▸ EXERCISE
Could you write out the lines below exactly, beginning with the first and finishing with the one that contains "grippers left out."?
== EXTRACTED ENTRIES ==
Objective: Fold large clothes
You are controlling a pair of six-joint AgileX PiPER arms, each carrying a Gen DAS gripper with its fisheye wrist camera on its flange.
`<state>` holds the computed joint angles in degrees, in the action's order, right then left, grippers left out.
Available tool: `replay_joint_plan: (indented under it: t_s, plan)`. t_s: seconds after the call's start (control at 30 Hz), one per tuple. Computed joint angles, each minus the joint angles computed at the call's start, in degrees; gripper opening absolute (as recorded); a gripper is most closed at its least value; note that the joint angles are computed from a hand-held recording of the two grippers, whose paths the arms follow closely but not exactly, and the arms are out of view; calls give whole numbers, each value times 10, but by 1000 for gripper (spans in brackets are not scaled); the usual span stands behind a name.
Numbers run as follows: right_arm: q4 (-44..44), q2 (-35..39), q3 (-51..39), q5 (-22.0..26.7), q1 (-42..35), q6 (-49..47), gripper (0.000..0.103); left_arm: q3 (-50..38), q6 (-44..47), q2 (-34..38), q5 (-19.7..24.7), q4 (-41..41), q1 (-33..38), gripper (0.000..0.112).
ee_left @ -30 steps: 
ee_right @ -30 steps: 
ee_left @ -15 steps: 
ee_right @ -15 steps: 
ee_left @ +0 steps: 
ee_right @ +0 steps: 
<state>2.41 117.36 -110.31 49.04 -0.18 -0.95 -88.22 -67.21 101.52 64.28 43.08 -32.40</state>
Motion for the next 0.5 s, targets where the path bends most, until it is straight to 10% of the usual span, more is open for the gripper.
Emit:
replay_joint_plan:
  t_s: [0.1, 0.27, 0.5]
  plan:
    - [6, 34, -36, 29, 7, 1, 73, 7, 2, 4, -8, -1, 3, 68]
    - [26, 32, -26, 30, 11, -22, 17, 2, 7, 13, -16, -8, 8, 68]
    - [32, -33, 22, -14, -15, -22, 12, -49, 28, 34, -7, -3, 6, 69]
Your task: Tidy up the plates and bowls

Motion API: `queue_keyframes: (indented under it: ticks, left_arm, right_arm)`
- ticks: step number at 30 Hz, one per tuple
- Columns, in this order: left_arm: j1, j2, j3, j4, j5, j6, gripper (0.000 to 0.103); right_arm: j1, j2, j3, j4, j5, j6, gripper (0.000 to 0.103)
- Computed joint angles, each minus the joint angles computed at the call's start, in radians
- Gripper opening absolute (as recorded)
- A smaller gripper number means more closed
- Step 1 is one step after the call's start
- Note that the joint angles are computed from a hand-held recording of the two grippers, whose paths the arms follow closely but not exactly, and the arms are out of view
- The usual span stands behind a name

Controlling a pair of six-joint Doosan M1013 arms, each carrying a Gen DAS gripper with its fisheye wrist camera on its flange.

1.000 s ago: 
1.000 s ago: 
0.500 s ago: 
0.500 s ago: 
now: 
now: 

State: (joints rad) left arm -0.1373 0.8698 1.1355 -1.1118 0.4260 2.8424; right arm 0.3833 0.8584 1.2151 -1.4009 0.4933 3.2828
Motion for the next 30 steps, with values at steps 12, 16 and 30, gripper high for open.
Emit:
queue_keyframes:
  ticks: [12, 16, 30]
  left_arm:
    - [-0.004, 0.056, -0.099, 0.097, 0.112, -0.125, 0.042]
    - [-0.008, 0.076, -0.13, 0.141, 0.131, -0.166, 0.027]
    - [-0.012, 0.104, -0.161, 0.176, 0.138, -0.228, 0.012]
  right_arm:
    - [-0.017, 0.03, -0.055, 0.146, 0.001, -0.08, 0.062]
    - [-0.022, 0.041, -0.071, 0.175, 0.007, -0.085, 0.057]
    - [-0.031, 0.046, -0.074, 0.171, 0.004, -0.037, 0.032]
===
▸ OUTPUT FOR THIS TASK
Objective: Fold large clothes
You are controlling a pair of six-joint AgileX PiPER arms, each carrying a Gen DAS gripper with its fisheye wrist camera on its flange.
`<state>` holds the computed joint angles in degrees, in the action's order, right then left, grippers left out.

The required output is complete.